Another profile managed by Doublespeed, named pattyluvslife, shared numerous slide shows featuring a young woman claiming to be a UCLA student. The content regularly criticises the supplement industry and large pharmaceutical companies as being fraudulent. However, the posts simultaneously endorse a moringa product from a brand called Rosabella.

The AI-generated woman is often shown with the bottle, though the distorted, illegible labels make the fabrication obvious. Rosabella, which claims the product is currently trending on TikTok, did not respond when contacted.

Platform Policies Challenged by Rapid Expansion of AI Media

While much of the content from Doublespeed's TikTok handles consists of AI-generated stills, the firm can also produce full videos. One such account shared footage of a young woman posing for the camera to market Playkit, an agency that typically hires people to promote brands. Ironically, this is the very type of business that Doublespeed's AI could eventually make redundant. Playkit has not responded to inquiries.

According to TikTok, creators must disclose AI-generated content that appears lifelike. In response to being notified about the Doublespeed network, TikTok added labels to the relevant accounts. While a16z did not reply to requests for comment, the startup is eyeing growth on other social networks. Reddit previously noted that this activity would violate its terms, and while Meta has not responded, the business model seems to contradict Meta's rules on authentic representation directly.

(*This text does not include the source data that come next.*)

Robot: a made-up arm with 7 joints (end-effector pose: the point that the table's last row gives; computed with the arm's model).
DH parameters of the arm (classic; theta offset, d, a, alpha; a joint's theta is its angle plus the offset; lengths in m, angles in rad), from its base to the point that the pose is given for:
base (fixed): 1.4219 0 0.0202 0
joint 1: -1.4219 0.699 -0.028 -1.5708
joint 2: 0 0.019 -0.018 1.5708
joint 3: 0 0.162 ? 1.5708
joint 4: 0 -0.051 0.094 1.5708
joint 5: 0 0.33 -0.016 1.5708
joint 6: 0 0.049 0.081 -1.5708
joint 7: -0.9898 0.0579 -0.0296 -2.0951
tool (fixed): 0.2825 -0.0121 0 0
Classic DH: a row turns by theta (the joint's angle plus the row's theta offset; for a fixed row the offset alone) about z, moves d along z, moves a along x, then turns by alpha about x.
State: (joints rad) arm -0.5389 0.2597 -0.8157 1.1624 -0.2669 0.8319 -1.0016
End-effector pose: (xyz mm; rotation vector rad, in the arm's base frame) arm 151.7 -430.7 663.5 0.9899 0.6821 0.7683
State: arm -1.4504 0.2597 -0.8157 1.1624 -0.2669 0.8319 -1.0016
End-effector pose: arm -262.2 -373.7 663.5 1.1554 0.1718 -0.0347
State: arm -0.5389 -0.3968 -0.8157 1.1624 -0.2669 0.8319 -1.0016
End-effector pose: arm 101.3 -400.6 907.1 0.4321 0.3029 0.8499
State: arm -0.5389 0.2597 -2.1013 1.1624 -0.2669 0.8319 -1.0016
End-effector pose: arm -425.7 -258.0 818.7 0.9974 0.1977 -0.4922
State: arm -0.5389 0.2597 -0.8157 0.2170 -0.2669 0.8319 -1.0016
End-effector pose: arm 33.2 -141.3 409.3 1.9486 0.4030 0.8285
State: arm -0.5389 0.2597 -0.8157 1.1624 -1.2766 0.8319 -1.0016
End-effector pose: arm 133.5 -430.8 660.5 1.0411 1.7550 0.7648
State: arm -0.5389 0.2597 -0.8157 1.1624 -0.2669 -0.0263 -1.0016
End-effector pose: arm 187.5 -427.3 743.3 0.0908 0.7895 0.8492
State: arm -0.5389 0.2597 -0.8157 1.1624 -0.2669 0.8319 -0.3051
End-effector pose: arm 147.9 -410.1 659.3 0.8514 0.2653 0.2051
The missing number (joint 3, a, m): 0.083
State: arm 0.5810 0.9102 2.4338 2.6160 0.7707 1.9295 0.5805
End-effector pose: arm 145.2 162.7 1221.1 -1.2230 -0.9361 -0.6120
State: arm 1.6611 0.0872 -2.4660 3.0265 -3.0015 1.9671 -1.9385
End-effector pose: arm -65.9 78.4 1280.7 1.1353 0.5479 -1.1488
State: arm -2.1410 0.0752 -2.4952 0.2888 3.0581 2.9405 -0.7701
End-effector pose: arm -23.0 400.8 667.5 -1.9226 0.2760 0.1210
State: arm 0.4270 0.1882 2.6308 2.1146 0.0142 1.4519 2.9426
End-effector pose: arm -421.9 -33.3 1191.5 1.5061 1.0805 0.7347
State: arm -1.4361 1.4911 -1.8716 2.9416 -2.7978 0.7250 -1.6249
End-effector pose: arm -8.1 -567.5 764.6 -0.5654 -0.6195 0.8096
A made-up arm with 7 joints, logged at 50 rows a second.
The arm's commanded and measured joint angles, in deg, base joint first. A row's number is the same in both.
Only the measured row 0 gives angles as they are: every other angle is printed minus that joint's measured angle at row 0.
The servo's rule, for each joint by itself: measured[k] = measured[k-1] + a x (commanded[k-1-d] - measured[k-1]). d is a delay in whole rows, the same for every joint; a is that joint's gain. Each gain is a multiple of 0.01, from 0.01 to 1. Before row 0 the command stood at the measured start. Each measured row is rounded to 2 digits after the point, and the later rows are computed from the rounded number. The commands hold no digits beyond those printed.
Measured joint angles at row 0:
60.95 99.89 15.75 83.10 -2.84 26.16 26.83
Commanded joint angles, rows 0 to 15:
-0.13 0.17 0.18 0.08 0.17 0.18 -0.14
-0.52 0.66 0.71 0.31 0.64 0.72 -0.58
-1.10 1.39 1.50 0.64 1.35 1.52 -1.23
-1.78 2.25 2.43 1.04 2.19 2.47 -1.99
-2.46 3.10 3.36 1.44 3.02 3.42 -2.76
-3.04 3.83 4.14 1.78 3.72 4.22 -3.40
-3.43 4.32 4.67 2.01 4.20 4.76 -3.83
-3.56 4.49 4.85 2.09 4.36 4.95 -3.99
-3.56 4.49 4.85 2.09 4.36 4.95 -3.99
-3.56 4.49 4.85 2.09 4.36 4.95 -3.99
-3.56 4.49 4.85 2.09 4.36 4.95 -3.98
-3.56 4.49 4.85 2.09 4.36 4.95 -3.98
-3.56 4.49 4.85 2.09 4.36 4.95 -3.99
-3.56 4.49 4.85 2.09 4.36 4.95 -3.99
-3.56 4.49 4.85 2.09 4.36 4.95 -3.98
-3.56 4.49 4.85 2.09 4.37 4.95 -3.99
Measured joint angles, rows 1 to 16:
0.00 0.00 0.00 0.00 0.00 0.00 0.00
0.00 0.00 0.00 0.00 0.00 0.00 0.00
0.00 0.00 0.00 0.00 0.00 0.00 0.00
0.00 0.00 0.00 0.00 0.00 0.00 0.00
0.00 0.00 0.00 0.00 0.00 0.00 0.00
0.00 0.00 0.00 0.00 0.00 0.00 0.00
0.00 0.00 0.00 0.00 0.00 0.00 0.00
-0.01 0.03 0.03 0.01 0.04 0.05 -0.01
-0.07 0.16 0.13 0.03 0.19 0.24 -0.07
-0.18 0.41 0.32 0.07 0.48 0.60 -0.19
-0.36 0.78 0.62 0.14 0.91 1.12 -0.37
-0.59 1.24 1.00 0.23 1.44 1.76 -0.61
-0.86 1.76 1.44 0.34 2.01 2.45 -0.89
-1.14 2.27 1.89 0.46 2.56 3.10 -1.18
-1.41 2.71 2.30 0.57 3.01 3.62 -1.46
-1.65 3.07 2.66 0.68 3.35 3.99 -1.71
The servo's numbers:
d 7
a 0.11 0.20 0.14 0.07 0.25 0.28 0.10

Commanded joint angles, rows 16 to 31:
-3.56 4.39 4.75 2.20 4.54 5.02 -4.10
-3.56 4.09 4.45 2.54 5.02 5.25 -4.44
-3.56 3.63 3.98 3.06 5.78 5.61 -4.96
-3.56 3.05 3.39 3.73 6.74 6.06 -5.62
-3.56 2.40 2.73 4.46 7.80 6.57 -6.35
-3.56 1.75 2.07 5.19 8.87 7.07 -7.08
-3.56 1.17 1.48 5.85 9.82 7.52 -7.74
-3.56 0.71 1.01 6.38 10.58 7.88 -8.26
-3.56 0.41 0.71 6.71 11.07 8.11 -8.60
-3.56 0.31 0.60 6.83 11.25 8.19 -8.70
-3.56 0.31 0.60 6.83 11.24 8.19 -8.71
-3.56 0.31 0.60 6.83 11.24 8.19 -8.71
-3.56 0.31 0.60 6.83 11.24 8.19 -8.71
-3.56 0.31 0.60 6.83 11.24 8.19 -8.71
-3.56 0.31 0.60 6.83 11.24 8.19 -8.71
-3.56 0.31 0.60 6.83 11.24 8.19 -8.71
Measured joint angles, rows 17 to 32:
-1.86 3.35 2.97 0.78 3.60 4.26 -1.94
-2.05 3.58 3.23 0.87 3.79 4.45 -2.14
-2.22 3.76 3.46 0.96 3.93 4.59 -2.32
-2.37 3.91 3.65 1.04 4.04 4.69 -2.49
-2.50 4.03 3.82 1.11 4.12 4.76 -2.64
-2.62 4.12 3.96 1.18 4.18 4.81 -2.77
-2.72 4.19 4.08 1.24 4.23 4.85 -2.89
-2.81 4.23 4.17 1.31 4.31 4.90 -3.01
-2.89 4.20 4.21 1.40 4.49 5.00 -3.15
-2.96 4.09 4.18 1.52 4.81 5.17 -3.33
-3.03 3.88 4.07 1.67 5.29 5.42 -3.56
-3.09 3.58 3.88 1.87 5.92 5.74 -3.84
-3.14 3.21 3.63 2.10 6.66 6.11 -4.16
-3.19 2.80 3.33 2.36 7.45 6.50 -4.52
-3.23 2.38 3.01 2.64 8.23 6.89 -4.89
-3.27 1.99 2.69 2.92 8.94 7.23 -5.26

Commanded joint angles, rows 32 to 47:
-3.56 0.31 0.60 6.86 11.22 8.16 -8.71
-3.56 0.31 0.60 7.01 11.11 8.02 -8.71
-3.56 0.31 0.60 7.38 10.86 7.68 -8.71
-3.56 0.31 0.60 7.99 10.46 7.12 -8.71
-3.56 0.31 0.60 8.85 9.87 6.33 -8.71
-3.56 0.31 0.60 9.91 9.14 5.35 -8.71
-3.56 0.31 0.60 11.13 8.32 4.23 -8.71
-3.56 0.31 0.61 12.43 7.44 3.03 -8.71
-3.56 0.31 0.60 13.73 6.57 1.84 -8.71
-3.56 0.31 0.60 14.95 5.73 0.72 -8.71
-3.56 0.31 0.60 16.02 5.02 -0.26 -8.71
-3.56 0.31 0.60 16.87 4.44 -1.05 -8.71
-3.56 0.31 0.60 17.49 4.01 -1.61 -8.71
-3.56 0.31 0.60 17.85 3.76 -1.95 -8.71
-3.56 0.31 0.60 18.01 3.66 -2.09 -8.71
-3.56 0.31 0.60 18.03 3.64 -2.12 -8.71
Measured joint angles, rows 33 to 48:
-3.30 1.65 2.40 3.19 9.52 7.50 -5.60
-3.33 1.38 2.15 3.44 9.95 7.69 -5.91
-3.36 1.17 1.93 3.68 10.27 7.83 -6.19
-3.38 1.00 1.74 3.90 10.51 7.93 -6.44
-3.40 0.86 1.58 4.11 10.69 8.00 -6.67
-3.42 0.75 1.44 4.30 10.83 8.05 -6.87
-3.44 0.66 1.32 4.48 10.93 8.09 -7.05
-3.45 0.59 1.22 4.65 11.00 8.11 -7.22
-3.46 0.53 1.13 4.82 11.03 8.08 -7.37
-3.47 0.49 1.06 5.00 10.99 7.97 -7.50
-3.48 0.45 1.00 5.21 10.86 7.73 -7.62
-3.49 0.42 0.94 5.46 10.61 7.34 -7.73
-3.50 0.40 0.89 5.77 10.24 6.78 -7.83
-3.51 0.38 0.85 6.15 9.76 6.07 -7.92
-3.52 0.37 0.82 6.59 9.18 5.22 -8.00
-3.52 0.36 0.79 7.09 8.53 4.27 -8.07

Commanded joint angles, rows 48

Potential Conflict of Interest as AI Network Targets Meta Platforms

Although it currently appears to function only on TikTok, Doublespeed has expressed intentions to roll out to X, Reddit, and Instagram in the near future. Back in October, a spokesperson for Reddit confirmed that using such a service would violate their terms.

Meta has remained silent on the issue, a point made more significant by Marc Andreessen's role on its board of directors. The business clearly flouts Meta's existing policies that require users to present themselves authentically.